2. A steering damping apparatus of a motorcycle according to claim 1, wherein the rotation transmitting means comprises first and second shafts telescopically fitted to each other in an axial direction, couples a leading end portion of the first shaft to a coupling portion provided in the front surface facing to the front side in the vehicle forward moving direction of the steering bracket at a time when the steering bracket exists at the neutral steering position by a spherical joint, and couples a leading end portion of the second shaft to the rotor shaft of the rotary damper by an oscillating joint which is integral in a rotating direction of the rotor shaft and freely oscillates within a surface including an axis of the rotor shaft.

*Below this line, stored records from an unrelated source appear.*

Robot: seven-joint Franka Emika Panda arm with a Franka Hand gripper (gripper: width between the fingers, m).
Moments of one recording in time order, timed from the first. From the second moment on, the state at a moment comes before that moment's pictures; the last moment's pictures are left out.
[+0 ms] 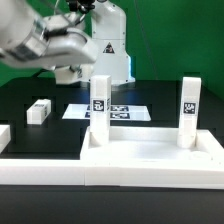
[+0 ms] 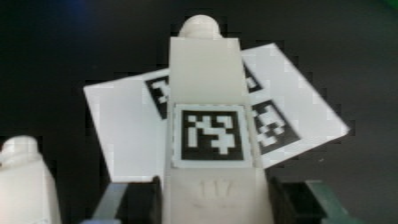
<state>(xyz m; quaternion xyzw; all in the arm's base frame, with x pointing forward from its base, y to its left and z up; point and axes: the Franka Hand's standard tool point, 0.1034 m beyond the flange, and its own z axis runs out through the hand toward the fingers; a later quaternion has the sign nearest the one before) 0.416 -0.096 0.142 -0.87 0.20 0.41 0.18</state>
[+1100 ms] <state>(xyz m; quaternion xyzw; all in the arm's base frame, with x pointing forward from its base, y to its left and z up) 0.518 -0.018 0.211 -0.97 0.21 0.10 0.07</state>
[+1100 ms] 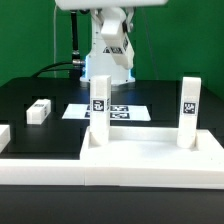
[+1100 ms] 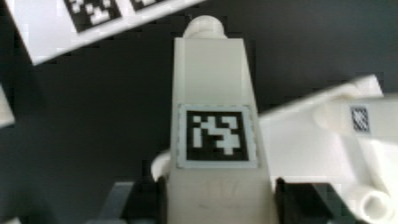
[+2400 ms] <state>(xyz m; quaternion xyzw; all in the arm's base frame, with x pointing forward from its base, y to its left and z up) 0.573 0.041 0.225 -0.96 0.16 -0.22 -0.01</state>
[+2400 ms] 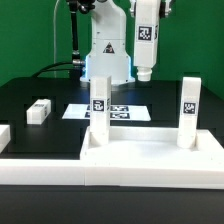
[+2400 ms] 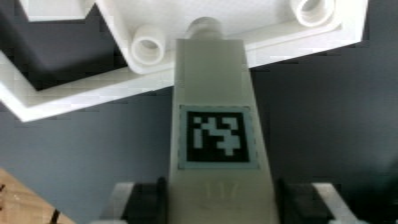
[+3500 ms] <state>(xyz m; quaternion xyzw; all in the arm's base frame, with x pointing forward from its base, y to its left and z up) 0.620 0.132 0.208 -0.95 0.19 -0.23 0.02</state>
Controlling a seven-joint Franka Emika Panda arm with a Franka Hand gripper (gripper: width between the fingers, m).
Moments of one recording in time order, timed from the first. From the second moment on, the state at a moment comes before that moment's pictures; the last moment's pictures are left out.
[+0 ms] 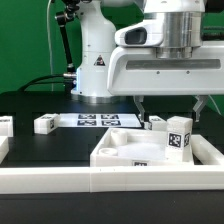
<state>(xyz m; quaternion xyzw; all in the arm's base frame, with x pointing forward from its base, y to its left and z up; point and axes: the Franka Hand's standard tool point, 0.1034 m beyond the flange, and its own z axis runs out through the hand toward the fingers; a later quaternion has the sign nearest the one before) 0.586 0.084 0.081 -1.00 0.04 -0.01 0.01</state>
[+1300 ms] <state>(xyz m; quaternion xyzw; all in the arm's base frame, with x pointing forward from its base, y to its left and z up) 0.521 0.106 0.074 -1.00 0.05 -0.01 0.02</state>
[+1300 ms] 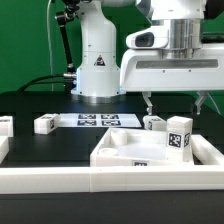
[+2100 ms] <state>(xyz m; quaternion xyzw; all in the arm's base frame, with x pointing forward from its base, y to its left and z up) 0.500 0.121 0.062 -1.00 0.04 -0.02 0.02</state>
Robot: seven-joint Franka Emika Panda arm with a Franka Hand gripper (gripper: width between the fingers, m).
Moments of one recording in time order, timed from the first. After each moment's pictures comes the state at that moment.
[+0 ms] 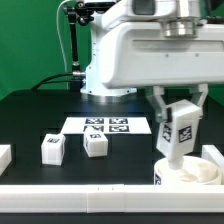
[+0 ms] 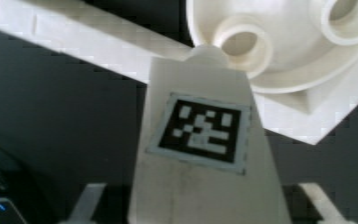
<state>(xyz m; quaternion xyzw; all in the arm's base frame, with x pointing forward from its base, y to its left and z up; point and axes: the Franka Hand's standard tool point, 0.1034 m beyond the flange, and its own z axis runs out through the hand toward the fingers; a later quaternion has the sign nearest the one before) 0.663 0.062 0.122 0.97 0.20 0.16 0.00</state>
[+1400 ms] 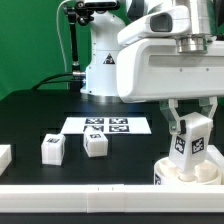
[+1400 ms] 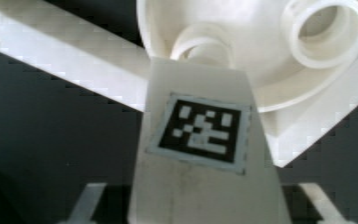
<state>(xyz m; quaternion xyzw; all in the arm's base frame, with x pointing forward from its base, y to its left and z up) 0.653 0.073 0.100 0.96 0.21 0.18 0.00</state>
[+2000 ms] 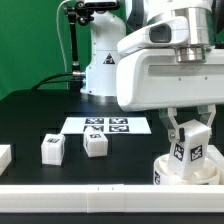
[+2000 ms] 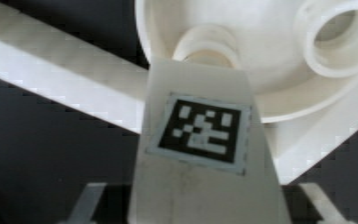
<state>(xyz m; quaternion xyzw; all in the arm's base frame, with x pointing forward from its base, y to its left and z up) 0.650 0.073 0.088 0.96 0.21 0.18 0.00</state>
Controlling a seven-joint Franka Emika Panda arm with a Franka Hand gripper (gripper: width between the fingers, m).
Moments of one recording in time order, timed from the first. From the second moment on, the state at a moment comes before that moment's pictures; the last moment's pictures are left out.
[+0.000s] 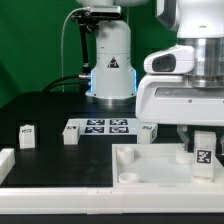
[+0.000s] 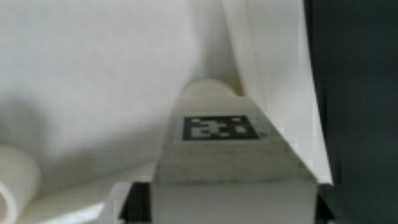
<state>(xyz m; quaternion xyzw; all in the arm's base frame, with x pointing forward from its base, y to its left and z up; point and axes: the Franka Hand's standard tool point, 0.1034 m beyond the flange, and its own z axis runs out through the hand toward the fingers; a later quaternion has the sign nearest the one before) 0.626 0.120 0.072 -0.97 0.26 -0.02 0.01</state>
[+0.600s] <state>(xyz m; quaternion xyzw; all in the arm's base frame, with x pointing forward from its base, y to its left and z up) 0.625 0.119 0.071 -0.78 0.63 -0.02 0.00</state>
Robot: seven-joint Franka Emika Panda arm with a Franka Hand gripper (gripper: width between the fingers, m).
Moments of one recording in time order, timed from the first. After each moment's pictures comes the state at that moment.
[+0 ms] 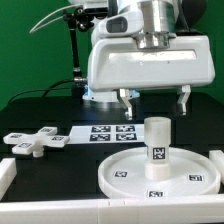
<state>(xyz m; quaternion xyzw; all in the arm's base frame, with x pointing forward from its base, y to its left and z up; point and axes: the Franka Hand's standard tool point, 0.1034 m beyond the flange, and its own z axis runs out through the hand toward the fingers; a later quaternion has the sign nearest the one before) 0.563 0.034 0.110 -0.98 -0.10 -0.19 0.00</state>
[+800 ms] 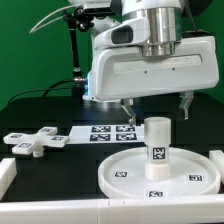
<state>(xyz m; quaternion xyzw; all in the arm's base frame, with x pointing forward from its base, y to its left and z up) 0.549 0.041 0.094 -0.99 -0.11 -0.04 0.02</state>
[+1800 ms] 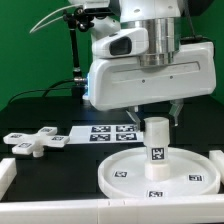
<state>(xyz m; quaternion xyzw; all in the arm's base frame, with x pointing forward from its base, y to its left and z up) 0.553 0.035 0.087 -0.99 -0.11 -0.03 0.02</state>
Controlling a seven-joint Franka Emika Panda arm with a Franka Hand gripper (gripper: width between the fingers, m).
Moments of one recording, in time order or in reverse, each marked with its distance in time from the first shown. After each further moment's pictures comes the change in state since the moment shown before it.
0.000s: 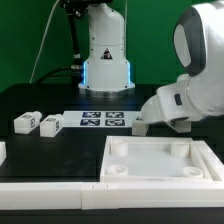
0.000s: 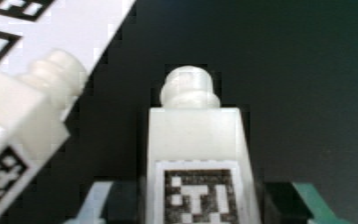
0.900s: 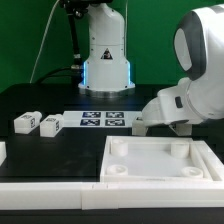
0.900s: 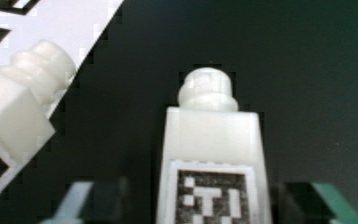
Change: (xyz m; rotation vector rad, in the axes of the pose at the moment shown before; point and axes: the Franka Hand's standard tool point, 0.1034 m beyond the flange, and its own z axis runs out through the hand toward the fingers) arm 0.021 -0.007 0.023 -0.007 0.015 0.027
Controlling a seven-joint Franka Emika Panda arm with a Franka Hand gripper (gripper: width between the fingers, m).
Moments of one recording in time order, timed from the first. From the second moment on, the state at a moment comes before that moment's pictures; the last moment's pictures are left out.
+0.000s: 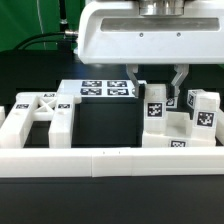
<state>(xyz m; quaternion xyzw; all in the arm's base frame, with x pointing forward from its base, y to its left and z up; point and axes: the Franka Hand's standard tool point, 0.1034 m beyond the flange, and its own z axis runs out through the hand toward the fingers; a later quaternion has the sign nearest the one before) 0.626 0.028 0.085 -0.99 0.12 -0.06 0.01</state>
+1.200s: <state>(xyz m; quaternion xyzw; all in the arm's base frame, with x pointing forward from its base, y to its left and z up) 0.622 0.040 0.084 -0.78 0.63 -0.02 0.04</state>
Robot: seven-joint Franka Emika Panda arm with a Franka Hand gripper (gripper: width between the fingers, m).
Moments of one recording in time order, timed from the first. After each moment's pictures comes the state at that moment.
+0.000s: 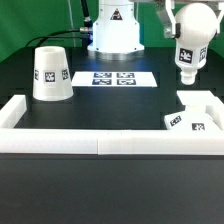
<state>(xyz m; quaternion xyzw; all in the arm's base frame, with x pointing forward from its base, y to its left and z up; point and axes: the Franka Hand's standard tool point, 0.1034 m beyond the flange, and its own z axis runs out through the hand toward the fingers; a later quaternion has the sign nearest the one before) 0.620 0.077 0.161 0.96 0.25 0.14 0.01</state>
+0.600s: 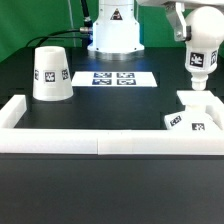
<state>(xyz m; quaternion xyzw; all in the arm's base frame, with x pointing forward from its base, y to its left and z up) 0.620 0.093 0.151 0.95 0.26 0.18 0.01</state>
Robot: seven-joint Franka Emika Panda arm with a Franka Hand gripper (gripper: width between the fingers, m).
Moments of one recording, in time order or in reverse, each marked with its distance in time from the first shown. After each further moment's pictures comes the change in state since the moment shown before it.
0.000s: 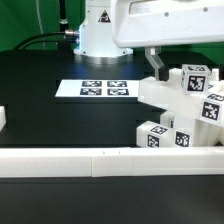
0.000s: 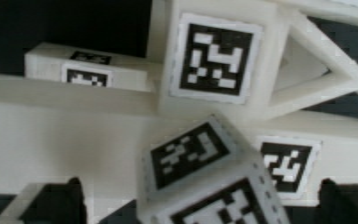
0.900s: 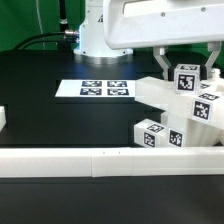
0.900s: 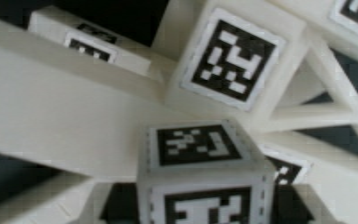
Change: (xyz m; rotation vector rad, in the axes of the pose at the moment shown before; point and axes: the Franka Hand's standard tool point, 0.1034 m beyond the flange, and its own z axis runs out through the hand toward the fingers) arm 0.001 0.001 0.000 0.004 0.020 0.143
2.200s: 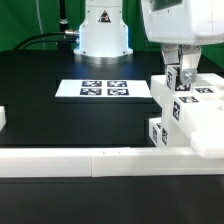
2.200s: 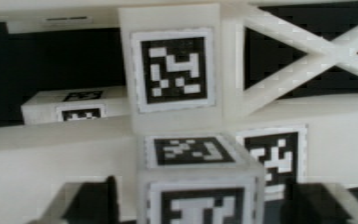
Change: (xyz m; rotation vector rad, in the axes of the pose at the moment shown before) arm 0.005 0.009 -0.002 0.019 0.034 0.858
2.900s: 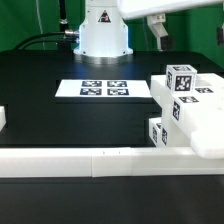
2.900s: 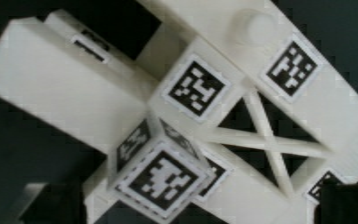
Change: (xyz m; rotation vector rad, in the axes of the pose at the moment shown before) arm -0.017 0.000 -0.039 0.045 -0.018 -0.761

3. A steering damping apparatus of a motorcycle according to claim 2, wherein the spherical joint is constituted by an outer race installed to a ring-like attaching portion integrally formed in the leading end portion of the first shaft, and an inner ball installed to the outer race, and the coupling portion is formed as a bolt shape, and is screwed to the steering bracket through a center hole provided in the inner hall of the spherical joint.

4. A steering damping apparatus of a motorcycle according to claim 2, wherein the oscillating joint is constituted by a bolt pivoted to each of both arms forming fork ends of a U-shaped attaching portion integrally formed in the leading end portion of the second shaft via a bearing.

5. A steering damping apparatus of a motorcycle according to claim 3, wherein the oscillating joint is constituted by a bolt pivoted to each of both arms forming fork ends of a U-shaped attaching portion integrally formed in the leading end portion of the second shaft via a bearing.

6. A steering damping apparatus of a motorcycle according to claim 1, wherein an axial direction of the steering shaft and an axial direction of the rotor shaft of the rotary damper are arranged so as to be orthogonal to each other.

7. A steering damping apparatus of a motorcycle according to claim 2, wherein an axial direction of the steering shaft and an axial direction of the rotor shaft of the rotary damper are arranged so as to be orthogonal to each other.

8. A steering damping apparatus of a motorcycle according to claim 3, wherein an axial direction of the steering shaft, and an axial direction of the rotor shaft of the rotary damper are arranged so as to be orthogonal to each other.

9. A steering damping apparatus of a motorcycle according to claim 4, wherein an axial direction of the steering shaft and an axial direction of the rotor shaft of the rotary damper are arranged so as to be orthogonal to each other.

10. A steering damping apparatus of a motorcycle according to claim 5, wherein an axial direction of the steering shaft and an axial direction of the rotor shaft of the rotary damper are arranged so as to be orthogonal to each other.